__EXERCISE DESCRIPTION__
Given the listing below, output exactly the line containing "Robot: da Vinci" and every line after it through the end.

════

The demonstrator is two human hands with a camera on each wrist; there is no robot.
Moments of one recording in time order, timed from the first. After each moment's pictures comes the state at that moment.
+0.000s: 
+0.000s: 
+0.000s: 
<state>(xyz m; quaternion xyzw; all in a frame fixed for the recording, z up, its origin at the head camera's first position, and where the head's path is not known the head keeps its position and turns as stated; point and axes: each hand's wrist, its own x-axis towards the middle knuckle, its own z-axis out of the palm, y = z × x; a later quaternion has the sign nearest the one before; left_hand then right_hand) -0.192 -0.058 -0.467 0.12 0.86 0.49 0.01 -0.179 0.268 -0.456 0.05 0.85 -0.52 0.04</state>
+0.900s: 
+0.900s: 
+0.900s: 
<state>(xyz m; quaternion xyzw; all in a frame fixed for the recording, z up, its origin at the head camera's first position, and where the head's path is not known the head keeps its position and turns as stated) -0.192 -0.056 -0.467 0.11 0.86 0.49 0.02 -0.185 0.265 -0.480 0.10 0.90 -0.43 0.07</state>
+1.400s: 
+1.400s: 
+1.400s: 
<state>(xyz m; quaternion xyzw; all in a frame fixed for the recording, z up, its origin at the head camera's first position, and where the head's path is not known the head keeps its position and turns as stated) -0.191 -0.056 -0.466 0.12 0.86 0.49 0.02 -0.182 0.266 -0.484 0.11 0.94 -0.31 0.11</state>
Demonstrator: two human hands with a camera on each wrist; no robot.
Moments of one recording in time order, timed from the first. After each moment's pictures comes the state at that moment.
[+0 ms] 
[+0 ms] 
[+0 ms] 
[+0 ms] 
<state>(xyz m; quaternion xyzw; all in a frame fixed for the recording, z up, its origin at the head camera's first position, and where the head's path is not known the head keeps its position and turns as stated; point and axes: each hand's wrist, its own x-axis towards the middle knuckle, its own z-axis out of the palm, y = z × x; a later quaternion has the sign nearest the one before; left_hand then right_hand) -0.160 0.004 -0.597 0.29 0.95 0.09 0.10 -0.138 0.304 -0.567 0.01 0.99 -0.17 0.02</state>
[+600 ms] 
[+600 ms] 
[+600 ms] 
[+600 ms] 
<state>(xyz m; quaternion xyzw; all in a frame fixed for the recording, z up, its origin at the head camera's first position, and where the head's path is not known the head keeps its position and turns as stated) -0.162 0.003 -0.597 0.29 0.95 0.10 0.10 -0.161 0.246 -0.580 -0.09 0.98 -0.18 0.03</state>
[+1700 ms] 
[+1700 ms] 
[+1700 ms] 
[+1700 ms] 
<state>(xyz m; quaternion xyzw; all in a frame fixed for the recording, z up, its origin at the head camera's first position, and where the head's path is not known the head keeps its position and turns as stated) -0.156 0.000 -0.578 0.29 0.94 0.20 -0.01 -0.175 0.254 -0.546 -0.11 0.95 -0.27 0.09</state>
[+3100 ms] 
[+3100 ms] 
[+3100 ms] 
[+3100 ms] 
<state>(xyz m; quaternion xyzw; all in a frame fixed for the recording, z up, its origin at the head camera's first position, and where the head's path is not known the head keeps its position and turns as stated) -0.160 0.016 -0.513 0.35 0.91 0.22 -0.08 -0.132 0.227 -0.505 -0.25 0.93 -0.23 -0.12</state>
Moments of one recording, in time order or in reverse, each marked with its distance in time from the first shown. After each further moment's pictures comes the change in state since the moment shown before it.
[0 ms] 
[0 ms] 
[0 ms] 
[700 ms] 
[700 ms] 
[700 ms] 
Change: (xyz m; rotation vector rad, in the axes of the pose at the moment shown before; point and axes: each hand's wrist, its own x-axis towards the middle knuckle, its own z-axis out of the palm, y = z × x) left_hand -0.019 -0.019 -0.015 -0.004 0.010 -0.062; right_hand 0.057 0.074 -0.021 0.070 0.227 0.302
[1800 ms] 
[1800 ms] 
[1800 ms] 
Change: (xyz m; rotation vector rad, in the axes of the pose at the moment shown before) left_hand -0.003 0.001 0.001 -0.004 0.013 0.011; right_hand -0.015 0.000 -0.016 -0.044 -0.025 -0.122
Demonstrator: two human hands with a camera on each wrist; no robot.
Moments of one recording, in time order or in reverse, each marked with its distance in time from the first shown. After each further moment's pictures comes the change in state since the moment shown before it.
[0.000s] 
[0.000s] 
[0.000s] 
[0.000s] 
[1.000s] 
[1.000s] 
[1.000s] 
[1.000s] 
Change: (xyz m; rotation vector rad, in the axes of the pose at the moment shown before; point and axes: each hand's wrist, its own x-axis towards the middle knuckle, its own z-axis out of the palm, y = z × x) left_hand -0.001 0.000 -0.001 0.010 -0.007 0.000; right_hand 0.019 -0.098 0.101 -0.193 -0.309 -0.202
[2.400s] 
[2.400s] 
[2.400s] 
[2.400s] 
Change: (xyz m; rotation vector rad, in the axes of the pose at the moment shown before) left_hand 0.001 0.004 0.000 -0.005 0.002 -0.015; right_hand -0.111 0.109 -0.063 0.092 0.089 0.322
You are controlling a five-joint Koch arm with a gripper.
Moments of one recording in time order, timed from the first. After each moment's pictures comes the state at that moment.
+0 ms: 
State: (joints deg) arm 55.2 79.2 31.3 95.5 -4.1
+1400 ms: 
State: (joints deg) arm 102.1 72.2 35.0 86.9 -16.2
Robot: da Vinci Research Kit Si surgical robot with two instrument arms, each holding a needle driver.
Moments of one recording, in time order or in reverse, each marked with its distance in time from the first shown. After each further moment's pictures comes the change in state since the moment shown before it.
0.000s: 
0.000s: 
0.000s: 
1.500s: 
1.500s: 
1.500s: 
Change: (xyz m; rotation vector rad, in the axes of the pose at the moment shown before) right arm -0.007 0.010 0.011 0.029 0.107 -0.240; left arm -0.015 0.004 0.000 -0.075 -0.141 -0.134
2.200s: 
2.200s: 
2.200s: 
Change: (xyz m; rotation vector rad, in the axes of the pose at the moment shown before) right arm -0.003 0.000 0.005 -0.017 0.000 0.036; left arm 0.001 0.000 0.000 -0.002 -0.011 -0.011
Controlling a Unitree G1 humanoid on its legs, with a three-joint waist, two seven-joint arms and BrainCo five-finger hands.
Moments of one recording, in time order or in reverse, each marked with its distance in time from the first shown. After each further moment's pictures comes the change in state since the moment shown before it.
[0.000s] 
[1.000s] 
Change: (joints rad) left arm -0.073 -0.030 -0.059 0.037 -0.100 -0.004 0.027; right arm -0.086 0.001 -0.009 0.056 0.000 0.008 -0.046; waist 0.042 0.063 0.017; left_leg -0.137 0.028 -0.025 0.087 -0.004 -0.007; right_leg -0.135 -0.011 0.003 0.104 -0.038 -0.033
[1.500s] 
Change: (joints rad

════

__ANSWER FOR THIS EXERCISE__
Robot: da Vinci Research Kit Si surgical robot with two instrument arms, each holding a needle driver.
Moments of one recording, in time order or in reverse, each marked with its distance in time from the first shown. After each further moment's pictures comes the change in state since the moment shown before it.
0.000s: 
0.000s: 
0.000s: 
1.500s: 
1.500s: 
1.500s: 
Change: (xyz m; rotation vector rad, in the axes of the pose at the moment shown before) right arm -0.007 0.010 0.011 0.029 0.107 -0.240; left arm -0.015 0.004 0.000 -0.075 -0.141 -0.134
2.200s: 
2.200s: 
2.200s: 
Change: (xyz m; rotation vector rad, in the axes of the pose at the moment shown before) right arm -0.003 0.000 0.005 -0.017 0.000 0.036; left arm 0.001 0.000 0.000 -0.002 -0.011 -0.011
Controlling a Unitree G1 humanoid on its legs, with a three-joint waist, two seven-joint arms and BrainCo five-finger hands.
Moments of one recording, in time order or in reverse, each marked with its distance in time from the first shown. After each further moment's pictures comes the change in state since the moment shown before it.
[0.000s] 
[1.000s] 
Change: (joints rad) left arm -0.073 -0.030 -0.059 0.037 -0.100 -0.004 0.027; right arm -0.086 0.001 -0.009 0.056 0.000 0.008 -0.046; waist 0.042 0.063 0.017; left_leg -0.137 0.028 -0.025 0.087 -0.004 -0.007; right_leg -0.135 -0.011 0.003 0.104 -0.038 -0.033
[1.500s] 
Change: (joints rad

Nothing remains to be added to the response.